THE PROBLEM.
If a line of the data below contains the string "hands", copy it into your answer.

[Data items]

- Opening Delimiter -

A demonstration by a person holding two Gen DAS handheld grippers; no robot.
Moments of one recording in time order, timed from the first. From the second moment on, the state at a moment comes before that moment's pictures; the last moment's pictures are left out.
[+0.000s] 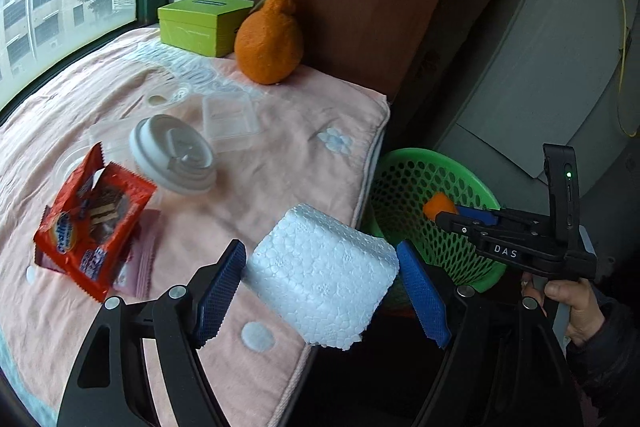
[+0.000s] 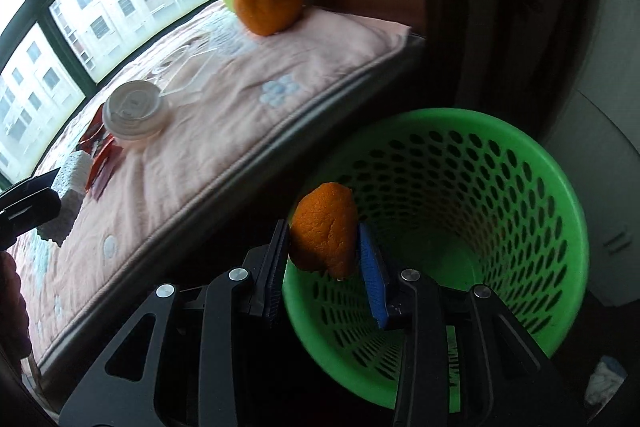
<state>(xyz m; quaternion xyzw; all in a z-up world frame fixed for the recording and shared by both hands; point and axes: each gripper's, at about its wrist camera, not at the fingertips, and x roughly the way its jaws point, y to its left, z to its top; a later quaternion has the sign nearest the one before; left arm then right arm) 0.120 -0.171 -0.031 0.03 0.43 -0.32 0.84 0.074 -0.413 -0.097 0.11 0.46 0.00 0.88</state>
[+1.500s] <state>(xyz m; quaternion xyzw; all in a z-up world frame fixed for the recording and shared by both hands) 0.112 -0.263 -0.046 0.08 0.45 -0.31 0.83 0.035 -0.472 -0.061 0.17 0.40 -0.02 0.90</state>
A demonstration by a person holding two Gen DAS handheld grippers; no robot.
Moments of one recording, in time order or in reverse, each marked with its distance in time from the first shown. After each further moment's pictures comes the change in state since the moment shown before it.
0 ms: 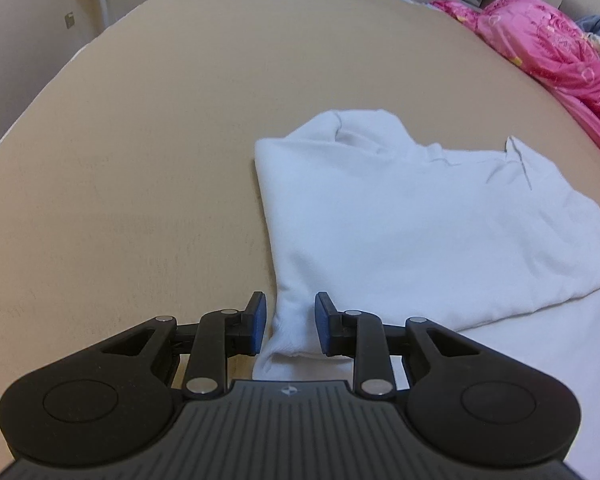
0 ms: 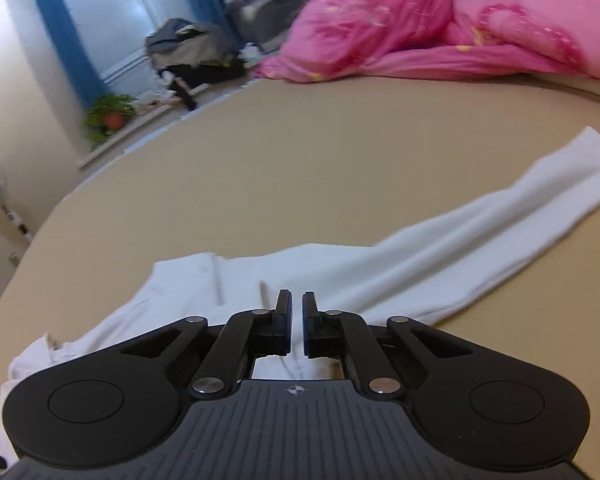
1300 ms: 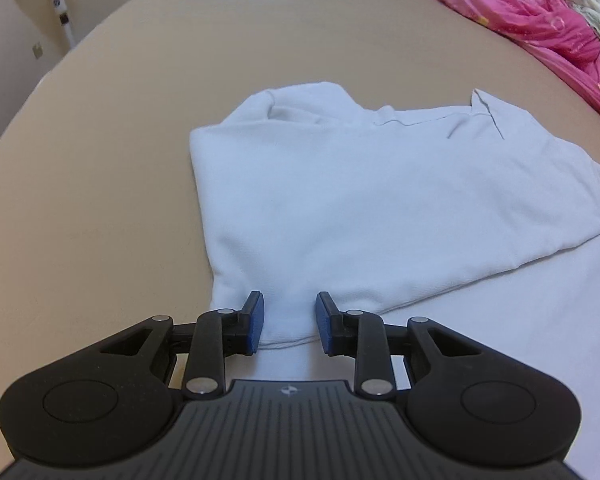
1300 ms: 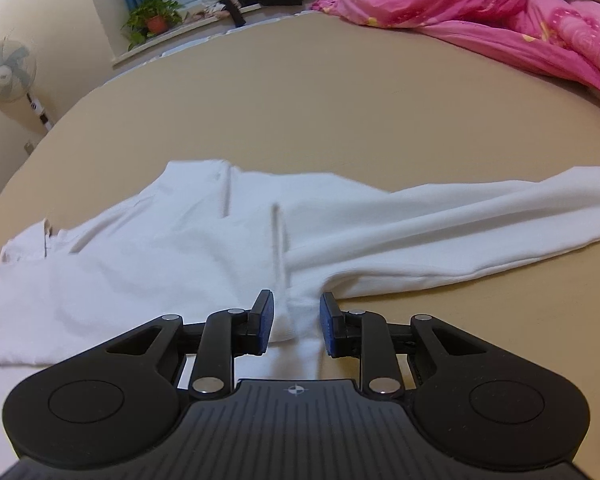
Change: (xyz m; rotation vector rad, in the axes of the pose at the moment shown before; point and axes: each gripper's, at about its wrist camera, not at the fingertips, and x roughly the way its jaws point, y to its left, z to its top) left arm 0.008 -0.043 -0.007 0.152 0.014 0.012; right arm 0.002 -0.004 0.001 -0.197 0.220 0.003
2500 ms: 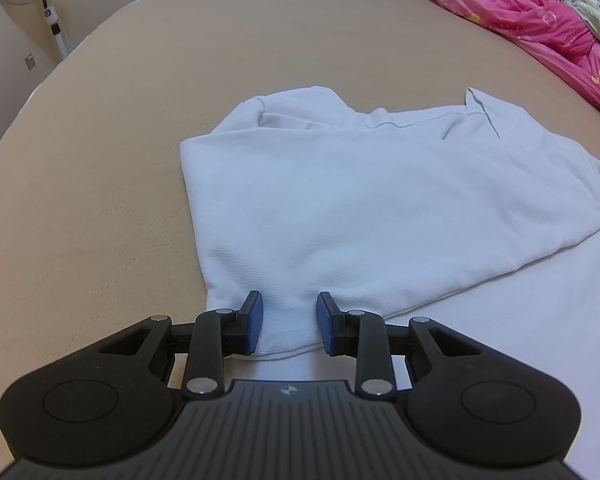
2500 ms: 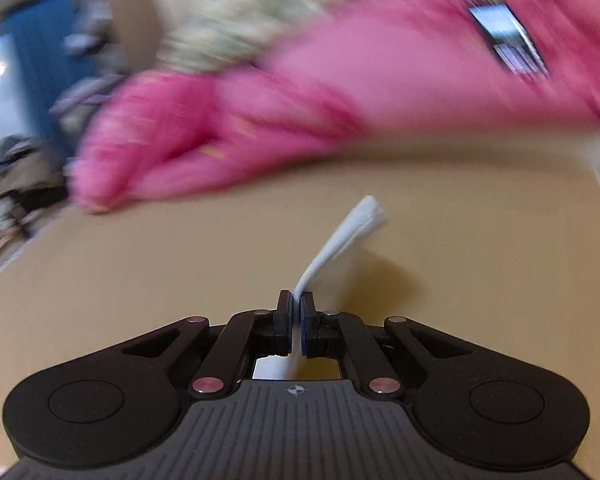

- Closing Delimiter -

RESULT BELOW.
<state>(xyz m; quaternion xyzw; all in a z-up world frame fixed for the recording and shared by both hands; point and axes: each gripper's, at about its wrist camera, not at the fingertips, and x roughly the way its jaws point, y to its left, z to its top; a later quaternion has the sign nearest the one before; left arm then right arm) 0.120 -0.171 -0.031 0.03 0.43 -0.32 0.84 0.074 -0.413 -0.097 0.11 0.46 0.00 0.88</state>
[+1.500s] <state>(xyz m; quaternion xyzw; all in a z-up world frame fixed for the recording and shared by both hands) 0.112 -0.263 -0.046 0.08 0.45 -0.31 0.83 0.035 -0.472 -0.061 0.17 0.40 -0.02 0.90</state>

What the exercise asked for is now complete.